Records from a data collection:
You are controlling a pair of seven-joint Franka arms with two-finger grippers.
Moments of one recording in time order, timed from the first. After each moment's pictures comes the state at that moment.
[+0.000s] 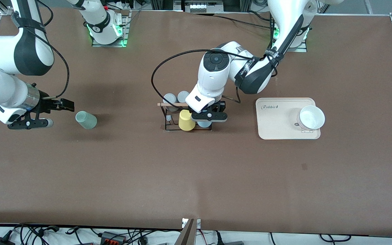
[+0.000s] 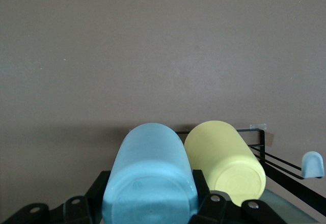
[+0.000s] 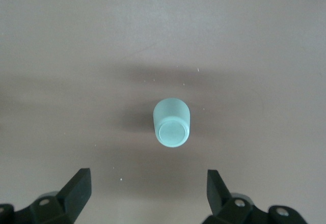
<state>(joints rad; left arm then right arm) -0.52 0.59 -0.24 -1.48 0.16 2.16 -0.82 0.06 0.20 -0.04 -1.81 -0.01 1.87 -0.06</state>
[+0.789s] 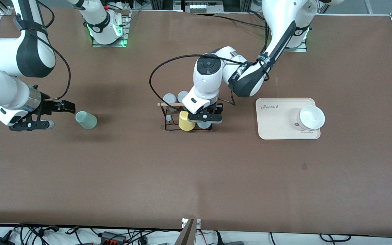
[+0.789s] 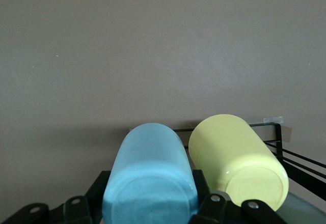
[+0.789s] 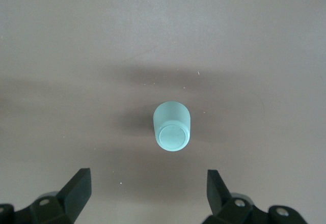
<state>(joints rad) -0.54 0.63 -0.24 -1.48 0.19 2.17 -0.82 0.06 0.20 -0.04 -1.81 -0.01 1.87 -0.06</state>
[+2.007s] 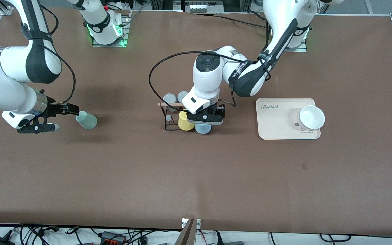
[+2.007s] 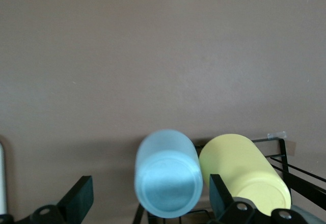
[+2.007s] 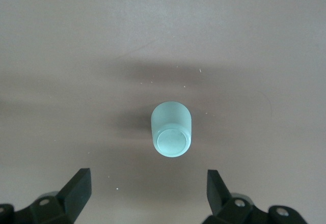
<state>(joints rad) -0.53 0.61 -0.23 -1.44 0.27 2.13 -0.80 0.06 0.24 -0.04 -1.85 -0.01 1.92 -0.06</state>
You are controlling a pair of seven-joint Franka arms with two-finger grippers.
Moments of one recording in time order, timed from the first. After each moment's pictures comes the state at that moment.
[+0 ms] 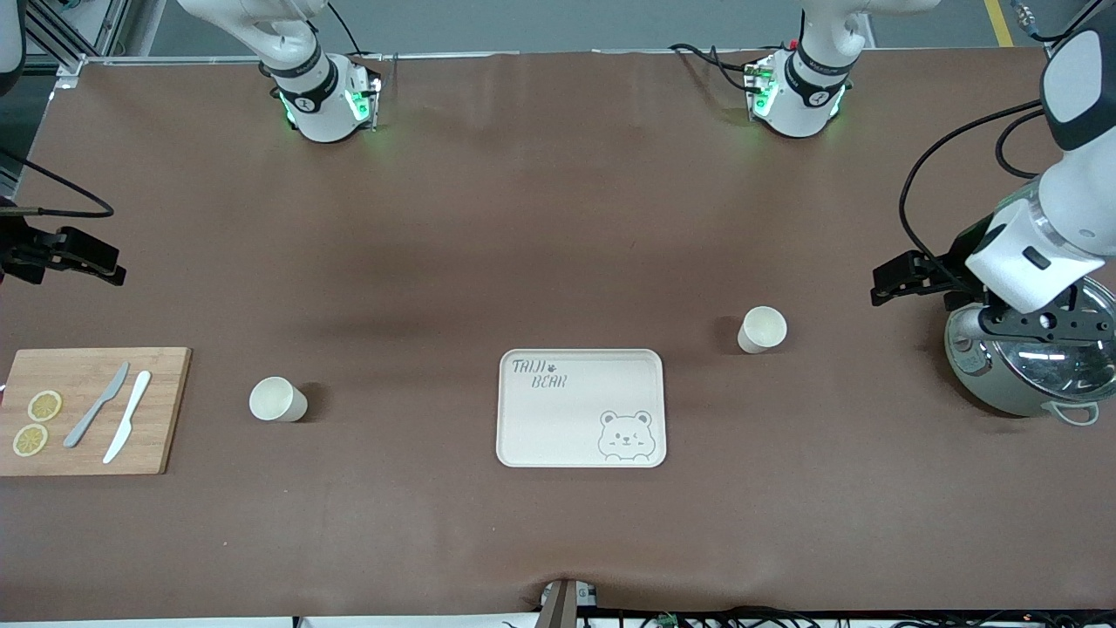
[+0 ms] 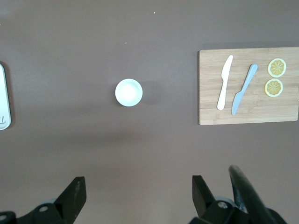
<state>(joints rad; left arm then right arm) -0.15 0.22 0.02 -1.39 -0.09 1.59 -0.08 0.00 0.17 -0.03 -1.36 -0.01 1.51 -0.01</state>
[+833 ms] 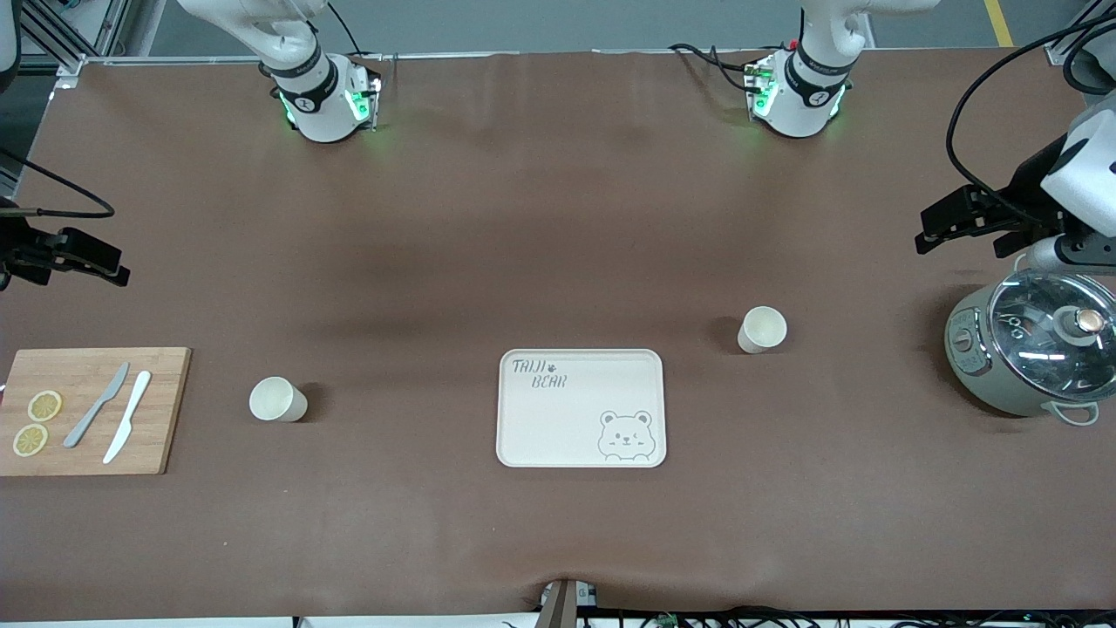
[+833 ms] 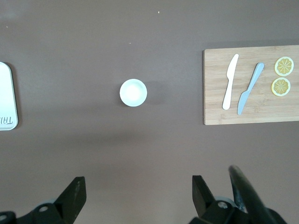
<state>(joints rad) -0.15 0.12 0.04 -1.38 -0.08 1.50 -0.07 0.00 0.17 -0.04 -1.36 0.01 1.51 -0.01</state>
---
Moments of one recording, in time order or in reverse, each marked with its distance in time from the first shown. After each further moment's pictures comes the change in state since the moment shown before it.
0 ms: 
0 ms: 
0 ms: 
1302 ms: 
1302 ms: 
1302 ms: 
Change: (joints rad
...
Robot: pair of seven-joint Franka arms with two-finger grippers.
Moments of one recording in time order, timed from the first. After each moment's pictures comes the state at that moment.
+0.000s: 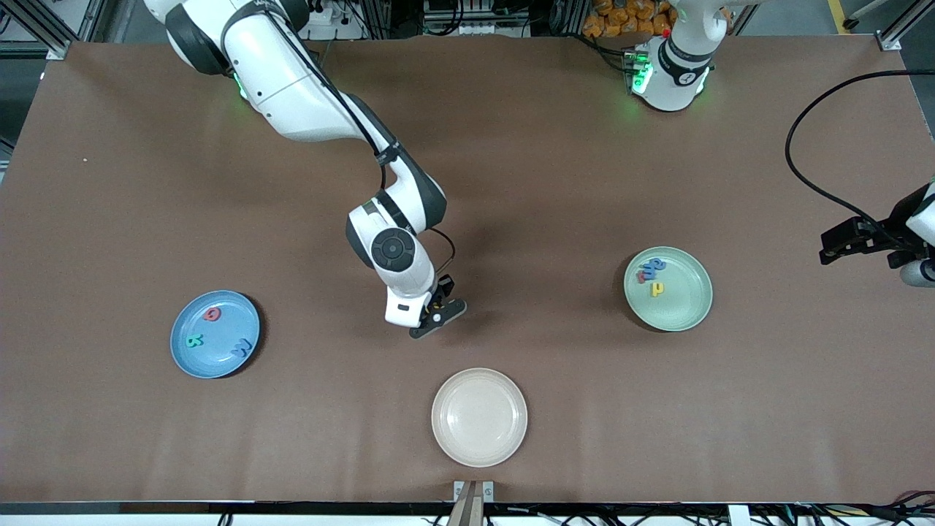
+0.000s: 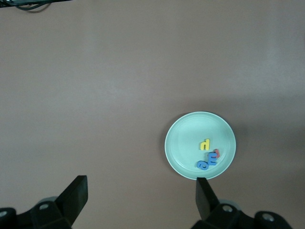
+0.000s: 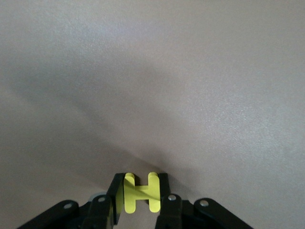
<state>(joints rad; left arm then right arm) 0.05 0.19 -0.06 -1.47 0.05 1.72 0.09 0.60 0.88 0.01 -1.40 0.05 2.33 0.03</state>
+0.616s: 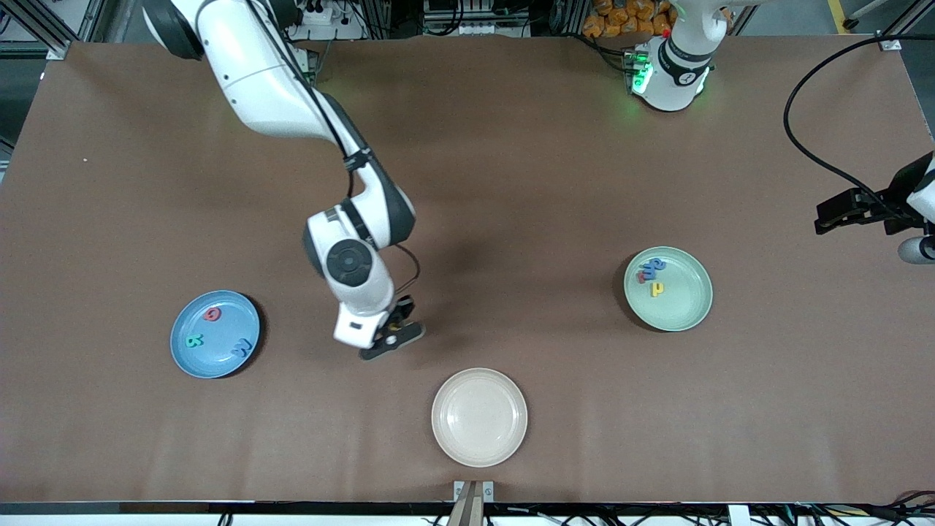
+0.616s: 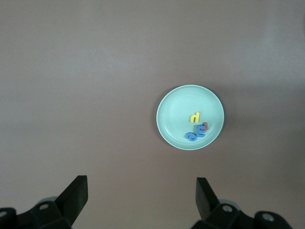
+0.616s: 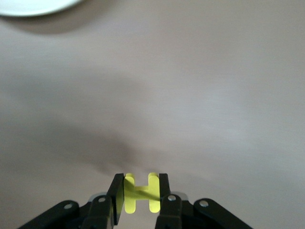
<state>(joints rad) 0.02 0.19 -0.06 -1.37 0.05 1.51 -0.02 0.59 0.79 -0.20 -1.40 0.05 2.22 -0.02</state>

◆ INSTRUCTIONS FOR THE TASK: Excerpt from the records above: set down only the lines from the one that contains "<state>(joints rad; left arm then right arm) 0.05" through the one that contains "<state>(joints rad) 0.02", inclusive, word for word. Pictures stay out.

◆ ANSWER BOX:
<state>(joints rad; left arm then right arm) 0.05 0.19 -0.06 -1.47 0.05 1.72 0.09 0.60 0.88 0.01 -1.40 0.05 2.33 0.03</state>
+0.616s: 
+0.616s: 
+0.616s: 
<state>(joints rad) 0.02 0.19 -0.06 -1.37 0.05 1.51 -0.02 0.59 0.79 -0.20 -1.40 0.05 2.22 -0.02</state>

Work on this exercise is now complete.